Reproduce the following records exactly from the line containing "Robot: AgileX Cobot" onward, ending with the last line and including it.

INPUT MATERIAL ::
□ □ □
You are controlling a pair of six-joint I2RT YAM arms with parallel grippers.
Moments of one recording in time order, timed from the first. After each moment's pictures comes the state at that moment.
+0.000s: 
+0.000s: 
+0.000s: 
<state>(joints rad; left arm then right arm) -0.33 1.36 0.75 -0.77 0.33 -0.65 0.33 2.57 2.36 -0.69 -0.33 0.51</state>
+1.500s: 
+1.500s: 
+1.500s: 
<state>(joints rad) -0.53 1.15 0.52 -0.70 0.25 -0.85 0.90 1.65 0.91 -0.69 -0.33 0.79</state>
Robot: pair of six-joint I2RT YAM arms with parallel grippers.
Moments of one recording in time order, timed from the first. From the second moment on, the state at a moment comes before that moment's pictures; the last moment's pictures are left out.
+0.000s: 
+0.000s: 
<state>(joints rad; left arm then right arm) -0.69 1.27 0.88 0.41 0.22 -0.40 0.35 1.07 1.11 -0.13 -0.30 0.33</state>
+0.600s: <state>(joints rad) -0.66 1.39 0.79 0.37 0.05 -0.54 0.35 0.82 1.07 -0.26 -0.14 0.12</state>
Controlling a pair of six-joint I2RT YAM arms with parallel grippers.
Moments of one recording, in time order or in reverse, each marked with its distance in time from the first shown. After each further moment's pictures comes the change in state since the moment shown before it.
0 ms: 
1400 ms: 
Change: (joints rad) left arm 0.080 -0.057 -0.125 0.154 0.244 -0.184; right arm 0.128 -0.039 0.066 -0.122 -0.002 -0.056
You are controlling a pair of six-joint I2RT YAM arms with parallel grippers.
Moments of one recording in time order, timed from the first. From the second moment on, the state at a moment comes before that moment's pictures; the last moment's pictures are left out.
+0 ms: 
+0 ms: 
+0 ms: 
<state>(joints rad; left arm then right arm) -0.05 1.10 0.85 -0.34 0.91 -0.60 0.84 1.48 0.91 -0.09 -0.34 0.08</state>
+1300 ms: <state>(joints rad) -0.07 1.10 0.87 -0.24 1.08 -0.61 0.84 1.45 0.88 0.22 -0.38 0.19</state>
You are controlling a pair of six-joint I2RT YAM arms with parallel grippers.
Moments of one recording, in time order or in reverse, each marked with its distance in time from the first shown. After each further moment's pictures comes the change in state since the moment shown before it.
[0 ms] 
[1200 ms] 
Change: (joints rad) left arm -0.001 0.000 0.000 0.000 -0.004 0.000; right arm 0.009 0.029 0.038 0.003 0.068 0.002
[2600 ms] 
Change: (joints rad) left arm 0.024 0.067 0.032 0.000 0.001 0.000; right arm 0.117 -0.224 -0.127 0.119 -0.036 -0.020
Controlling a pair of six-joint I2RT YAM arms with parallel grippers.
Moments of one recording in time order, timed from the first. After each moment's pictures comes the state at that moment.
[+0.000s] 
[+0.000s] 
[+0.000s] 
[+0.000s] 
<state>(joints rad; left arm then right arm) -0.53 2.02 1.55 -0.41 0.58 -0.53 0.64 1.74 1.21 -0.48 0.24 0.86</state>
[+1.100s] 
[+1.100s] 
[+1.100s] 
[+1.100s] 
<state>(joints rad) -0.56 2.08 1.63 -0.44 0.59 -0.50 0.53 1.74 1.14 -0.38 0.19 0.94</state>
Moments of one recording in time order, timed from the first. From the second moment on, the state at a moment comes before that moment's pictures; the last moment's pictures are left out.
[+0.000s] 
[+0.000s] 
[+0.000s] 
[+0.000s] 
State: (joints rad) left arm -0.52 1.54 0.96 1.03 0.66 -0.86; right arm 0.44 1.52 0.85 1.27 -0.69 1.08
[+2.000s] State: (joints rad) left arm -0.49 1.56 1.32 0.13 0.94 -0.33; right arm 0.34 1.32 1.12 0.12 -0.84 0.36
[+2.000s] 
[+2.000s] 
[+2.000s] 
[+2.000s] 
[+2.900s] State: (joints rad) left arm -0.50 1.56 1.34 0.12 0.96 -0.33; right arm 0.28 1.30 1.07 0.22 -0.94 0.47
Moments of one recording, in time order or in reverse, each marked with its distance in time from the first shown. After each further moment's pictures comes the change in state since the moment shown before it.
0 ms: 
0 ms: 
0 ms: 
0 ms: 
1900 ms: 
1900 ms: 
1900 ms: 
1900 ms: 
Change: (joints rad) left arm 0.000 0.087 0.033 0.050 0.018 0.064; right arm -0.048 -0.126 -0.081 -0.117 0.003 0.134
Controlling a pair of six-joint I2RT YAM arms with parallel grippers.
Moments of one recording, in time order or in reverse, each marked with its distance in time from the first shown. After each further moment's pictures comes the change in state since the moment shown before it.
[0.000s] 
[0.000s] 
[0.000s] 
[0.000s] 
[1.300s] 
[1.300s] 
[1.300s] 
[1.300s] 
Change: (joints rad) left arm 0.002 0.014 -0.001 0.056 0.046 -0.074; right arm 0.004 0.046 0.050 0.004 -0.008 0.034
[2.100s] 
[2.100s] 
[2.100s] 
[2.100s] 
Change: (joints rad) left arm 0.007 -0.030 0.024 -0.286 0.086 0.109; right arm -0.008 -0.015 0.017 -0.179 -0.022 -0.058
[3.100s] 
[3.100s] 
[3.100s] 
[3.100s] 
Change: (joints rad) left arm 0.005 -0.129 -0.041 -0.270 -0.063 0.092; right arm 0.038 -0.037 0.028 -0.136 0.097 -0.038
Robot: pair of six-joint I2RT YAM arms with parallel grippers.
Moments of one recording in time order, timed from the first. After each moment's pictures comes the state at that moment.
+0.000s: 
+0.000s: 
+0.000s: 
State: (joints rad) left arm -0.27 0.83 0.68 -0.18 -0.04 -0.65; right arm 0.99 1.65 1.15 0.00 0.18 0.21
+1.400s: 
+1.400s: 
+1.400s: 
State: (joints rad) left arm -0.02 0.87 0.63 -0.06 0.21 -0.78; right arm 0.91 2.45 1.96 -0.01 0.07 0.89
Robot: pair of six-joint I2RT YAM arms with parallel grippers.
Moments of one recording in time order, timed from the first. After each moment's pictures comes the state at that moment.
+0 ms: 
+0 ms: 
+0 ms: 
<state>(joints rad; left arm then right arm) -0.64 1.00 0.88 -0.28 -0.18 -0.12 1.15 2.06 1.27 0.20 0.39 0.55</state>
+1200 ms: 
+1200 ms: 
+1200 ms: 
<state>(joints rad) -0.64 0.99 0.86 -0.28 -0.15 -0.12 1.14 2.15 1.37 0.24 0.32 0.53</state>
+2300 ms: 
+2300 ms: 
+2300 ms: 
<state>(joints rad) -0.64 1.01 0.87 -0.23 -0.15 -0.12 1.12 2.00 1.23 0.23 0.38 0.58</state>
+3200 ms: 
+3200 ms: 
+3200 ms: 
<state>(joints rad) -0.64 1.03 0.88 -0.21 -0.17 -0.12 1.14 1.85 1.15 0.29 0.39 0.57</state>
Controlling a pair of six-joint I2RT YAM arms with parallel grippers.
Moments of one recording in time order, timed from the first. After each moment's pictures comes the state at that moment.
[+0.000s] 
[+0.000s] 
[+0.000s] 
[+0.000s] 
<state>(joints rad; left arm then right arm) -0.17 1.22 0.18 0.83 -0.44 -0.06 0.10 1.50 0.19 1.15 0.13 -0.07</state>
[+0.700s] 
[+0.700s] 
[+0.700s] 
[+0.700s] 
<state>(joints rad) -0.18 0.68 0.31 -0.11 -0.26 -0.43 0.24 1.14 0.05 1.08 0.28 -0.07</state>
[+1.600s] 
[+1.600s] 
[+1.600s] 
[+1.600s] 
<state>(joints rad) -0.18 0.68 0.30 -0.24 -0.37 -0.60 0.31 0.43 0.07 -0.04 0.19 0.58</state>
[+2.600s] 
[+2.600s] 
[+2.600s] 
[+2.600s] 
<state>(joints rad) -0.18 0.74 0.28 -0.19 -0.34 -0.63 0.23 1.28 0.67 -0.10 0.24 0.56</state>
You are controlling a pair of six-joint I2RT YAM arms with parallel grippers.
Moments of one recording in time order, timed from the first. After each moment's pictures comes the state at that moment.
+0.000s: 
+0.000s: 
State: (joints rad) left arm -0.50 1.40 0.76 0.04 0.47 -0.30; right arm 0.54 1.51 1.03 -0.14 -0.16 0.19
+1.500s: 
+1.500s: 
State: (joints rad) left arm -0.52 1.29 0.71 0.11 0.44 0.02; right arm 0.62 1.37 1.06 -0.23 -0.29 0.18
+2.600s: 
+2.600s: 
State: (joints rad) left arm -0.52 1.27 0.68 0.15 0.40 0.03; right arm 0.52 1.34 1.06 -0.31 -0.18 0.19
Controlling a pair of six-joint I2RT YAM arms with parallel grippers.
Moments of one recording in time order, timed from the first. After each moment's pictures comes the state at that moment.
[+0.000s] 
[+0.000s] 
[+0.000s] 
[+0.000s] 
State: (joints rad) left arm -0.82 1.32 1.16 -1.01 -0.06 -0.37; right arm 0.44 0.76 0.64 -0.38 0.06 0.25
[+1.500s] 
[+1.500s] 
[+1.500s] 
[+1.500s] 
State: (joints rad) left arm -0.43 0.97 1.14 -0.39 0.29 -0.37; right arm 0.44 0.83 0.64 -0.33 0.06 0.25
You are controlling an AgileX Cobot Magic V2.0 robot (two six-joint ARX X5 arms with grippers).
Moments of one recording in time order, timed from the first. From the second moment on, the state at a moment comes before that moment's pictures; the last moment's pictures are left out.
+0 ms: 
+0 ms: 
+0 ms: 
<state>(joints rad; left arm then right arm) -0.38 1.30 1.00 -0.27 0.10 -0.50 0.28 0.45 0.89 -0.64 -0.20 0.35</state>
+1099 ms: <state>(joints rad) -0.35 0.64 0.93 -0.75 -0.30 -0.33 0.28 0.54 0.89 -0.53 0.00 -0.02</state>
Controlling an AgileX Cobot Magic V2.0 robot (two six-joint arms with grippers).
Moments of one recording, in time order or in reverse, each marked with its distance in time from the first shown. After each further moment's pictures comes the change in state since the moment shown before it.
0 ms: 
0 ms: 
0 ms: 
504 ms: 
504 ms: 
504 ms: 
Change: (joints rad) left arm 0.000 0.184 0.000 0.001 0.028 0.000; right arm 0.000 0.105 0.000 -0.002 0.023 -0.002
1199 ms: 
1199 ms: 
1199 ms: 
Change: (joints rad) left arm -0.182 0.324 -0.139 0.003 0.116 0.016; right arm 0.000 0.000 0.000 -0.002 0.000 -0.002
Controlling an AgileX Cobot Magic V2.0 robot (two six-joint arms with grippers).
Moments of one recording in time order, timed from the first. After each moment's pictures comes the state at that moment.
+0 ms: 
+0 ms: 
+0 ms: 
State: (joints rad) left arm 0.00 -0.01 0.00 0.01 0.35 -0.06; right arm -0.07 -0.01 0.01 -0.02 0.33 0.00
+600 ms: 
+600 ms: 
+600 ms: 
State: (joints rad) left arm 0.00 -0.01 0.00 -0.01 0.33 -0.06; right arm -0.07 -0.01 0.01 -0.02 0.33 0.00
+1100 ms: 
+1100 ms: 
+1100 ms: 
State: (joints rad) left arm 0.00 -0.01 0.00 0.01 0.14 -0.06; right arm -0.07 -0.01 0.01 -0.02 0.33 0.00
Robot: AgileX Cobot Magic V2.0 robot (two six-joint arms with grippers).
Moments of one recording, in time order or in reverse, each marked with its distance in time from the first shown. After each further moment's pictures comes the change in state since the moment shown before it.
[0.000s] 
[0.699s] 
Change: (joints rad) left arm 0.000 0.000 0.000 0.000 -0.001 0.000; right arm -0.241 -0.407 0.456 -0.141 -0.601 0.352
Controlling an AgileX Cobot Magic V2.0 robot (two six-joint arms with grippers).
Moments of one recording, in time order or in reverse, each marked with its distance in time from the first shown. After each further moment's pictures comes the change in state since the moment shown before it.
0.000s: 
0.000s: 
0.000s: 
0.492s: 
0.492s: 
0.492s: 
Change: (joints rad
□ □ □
RESPONSE ::
Robot: AgileX Cobot Magic V2.0 robot (two six-joint arms with grippers).
Moments of one recording, in time order or in reverse, each marked with its distance in time from the first shown. After each further moment's pictures comes the change in state since the moment shown before it.
[0.000s] 
[0.699s] 
Change: (joints rad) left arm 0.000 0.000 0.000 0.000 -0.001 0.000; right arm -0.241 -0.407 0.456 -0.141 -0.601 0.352
Controlling an AgileX Cobot Magic V2.0 robot (two six-joint arms with grippers).
Moments of one recording, in time order or in reverse, each marked with its distance in time from the first shown. After each further moment's pictures comes the change in state since the moment shown before it.
0.000s: 
0.000s: 
0.000s: 
0.492s: 
0.492s: 
0.492s: 
Change: (joints rad

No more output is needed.